Required work: Print every line below. Match each one exactly.

Source data
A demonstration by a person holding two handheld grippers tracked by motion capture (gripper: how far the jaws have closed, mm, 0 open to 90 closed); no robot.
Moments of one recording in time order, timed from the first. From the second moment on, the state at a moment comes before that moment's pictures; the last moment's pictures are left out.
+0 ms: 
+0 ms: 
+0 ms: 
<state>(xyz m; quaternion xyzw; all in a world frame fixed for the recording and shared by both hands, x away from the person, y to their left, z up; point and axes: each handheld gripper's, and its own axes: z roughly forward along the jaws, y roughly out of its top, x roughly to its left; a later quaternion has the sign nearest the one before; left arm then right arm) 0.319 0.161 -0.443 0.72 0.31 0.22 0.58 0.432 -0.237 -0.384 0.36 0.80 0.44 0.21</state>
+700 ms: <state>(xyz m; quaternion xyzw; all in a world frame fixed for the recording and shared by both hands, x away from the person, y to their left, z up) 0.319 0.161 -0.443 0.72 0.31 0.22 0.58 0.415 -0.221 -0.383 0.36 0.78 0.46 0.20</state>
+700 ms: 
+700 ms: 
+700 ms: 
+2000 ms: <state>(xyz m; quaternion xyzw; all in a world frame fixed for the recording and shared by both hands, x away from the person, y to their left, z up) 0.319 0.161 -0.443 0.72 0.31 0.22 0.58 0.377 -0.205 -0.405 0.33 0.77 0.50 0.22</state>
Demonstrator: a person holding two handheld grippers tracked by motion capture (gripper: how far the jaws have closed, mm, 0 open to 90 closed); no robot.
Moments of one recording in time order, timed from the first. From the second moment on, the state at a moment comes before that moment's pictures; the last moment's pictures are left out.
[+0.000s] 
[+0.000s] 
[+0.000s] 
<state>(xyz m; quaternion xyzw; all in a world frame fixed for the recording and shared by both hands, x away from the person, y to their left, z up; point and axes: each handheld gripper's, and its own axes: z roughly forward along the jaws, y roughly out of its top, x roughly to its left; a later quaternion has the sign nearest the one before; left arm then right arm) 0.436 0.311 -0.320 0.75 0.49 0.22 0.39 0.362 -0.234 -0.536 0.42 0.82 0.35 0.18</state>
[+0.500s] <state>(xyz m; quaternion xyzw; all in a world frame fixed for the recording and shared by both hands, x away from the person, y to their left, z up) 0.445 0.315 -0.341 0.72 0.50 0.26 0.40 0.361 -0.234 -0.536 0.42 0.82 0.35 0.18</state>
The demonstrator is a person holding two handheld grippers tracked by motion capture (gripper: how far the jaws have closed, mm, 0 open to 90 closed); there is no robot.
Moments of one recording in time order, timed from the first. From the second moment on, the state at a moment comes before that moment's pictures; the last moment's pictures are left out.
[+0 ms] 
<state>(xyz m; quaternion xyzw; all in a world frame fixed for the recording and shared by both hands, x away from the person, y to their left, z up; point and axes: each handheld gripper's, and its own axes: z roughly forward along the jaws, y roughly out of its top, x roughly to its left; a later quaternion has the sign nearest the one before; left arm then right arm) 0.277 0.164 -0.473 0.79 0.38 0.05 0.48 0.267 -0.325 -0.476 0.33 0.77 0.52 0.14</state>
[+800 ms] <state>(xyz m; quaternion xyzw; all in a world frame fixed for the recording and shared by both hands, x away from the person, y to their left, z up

Result for this task:
A demonstration by a person holding two handheld grippers tracked by motion capture (gripper: how far the jaws have closed, mm, 0 open to 90 closed); no robot.
Moments of one recording in time order, timed from the first. From the second moment on, the state at a moment comes before that moment's pictures; the last moment's pictures are left out.
+0 ms: 
+0 ms: 
+0 ms: 
<state>(xyz m; quaternion xyzw; all in a world frame fixed for the recording and shared by both hands, x away from the person, y to their left, z up; point and axes: each handheld gripper's, and its own axes: z roughly forward along the jaws, y roughly out of its top, x roughly to its left; a later quaternion has the sign nearest the one before; left arm then right arm) 0.319 0.161 -0.443 0.72 0.31 0.22 0.58 0.432 -0.237 -0.384 0.36 0.80 0.44 0.21</state>
+700 ms: <state>(xyz m; quaternion xyzw; all in a world frame fixed for the recording and shared by both hands, x away from the person, y to their left, z up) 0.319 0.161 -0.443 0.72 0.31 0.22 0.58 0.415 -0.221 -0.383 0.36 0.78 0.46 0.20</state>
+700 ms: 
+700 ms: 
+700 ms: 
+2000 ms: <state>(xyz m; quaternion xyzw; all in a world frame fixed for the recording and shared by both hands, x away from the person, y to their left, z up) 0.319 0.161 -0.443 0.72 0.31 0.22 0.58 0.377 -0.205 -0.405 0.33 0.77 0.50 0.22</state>
Demonstrator: a person holding two handheld grippers tracked by motion capture (gripper: how far the jaws have closed, mm, 0 open to 90 closed); no robot.
Moments of one recording in time order, timed from the first. From the second moment on, the state at a moment comes before that moment's pictures; the last moment's pictures are left out.
[+0.000s] 
[+0.000s] 
[+0.000s] 
<state>(xyz m; quaternion xyzw; all in a world frame fixed for the recording and shared by both hands, x away from the person, y to their left, z up; point and axes: each handheld gripper's, and its own axes: z roughly forward along the jaws, y roughly out of its top, x roughly to its left; a later quaternion has the sign nearest the one before; left arm then right arm) 0.436 0.311 -0.320 0.75 0.49 0.22 0.39 0.362 -0.234 -0.536 0.42 0.82 0.35 0.18</state>
[+0.500s] <state>(xyz m; quaternion xyzw; all in a world frame fixed for the recording and shared by both hands, x away from the person, y to their left, z up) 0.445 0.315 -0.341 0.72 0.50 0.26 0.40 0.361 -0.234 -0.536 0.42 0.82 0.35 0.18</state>
The demonstrator is a person holding two handheld grippers tracked by motion capture (gripper: how far the jaws have closed, mm, 0 open to 90 closed); there is no robot.
Moments of one recording in time order, timed from the first. From the second moment on, the state at a moment comes before that moment's pictures; the last moment's pictures are left out.
[+0 ms] 
<state>(xyz m; quaternion xyzw; all in a world frame fixed for the recording and shared by both hands, x away from the person, y to their left, z up; point and axes: each handheld gripper's, and its own axes: z roughly forward along the jaws, y roughly out of its top, x roughly to its left; a later quaternion has the sign nearest the one before; left arm then right arm) 0.277 0.164 -0.473 0.79 0.38 0.05 0.48 0.267 -0.325 -0.476 0.33 0.77 0.52 0.14</state>
[+800 ms] <state>(xyz m; quaternion xyzw; all in a world frame fixed for the recording and shared by both hands, x away from the person, y to their left, z up

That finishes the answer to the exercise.